The rampant fraud that brought the financial system of the country to the brink of insolvency in 2008 demonstrated that the economic principles the country had been organized around were flat-earth-level bullshit. The idea that markets are self-organizing to prevent fraud, so regulation of novel financial instruments was unnecessary, was completely false. The idea that the profit motive leads to virtue and benefit for all via a perverse interpretation of Smith’s invisible hand metaphor is now permanently indefensible. The concepts of a “free market” that 2008 exposed; too big to fail multinationals aren’t in need of emergency antitrust action; corporations have more rights and fewer responsibilities than citizens; legislators can be compromised to cede their power to the wealthy; these concepts proved that neoliberalism has always been a shallow intellectual veneer for an ideology more aptly called “Rich People Bitching”.
The majority of people don’t believe in it anymore. A politician who tells people that universal health care is not possible or that wages are the cause of inflation simply won’t be taken seriously. Someone who promises chaos with lunatic ravings about space lasers is more likely to get support than someone promising more of the same wealth and justice inequality. This has all happened already.
Peter Drucker’s first book, the End of Economic Man, details the rise of fascist totalitarianism in Germany and Italy. Drucker offers a more insightful understanding than most because his analysis isn’t superficial or materialist. Because of his focus on the inner mindset, he observed the Nazi rise to power as a result of the failures of the economic systems of the time to foster freedom and equality; the steadfast refusal of the established powers to change. He describes the hopelessness people felt, the lack of belief in any recovery, and subsequent longing for chaos to upend the system. Chaos was what Donald Trump was selling, and what many of his voters were buying.

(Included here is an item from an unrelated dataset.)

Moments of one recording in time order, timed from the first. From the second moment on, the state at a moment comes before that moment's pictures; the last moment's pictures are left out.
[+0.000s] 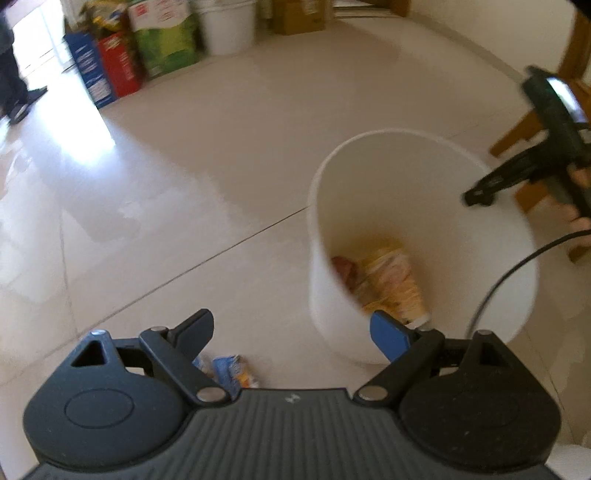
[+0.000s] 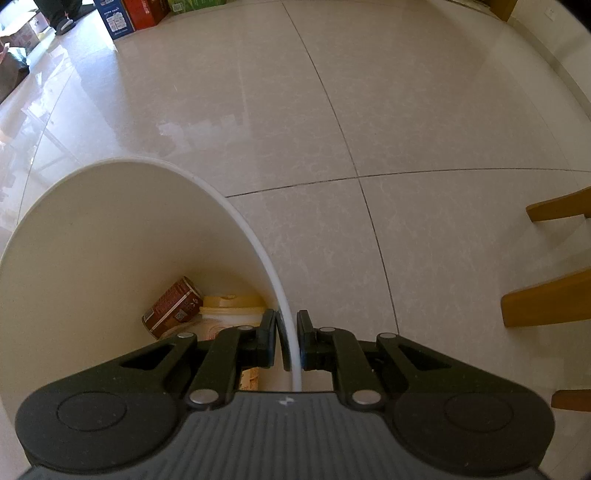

Since 2008 there have been increasing numbers of voters who want fundamental radical change to the system. Anyone telling voters that they can’t have universal health care because of the money that these industries are pumping into their party coffers doesn’t deserve power at all. Anyone telling Wall Street that nothing will fundamentally change will see themselves proven a liar as they unwittingly enable fascism and totalitarianism.
Drucker wrote, “Only too often they refuse to admit unassailable evidence and cling instead to wishful thinking in a way pathetically reminiscent of the self-deception in which all the ancien regimes have indulged in order to conceal that they had actually died. And this self-deception of the advocates of the old order has always helped the new revolutionary forces more than their own victories”.
The old order is the political parties. In their institutionalization, they have been directly impeding their purported cause, by their own admission. Compromises to the integrity of the system in order to retain power, for financial reasons, or as personal favors, have aggregated to an outcome wherein the parties themselves are directly harmful to the well-being of the country.
Currently, there is a lot of fear over the Supreme Court agreeing to hear the Moore v. Harper case out of North Carolina. The case will decide on the independent state legislator doctrine; whether state governments can have final authority over voters and state courts in gerrymandering cases and other election oversight. Three Sitting Justices worked on the Bush V. Gore case. The Court’s conservative majority has so far ruled with very specious logic to justify a swath of decisions that overturn long-established precedent, endanger the country, and are guaranteed to impoverish the country.